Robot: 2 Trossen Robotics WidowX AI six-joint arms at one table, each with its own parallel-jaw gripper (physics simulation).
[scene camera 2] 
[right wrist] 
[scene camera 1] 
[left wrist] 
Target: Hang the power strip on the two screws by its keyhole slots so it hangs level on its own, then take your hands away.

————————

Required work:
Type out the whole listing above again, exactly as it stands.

Output below:
Robot: 2 Trossen Robotics WidowX AI six-joint arms at one table, each with its own parallel-jaw gripper (physics simulation).
[scene camera 2] 
[right wrist] 
[scene camera 1] 
[left wrist] 
Target: Hang the power strip on the two screws by its keyhole slots so it hangs level on its own, then take your hands away.

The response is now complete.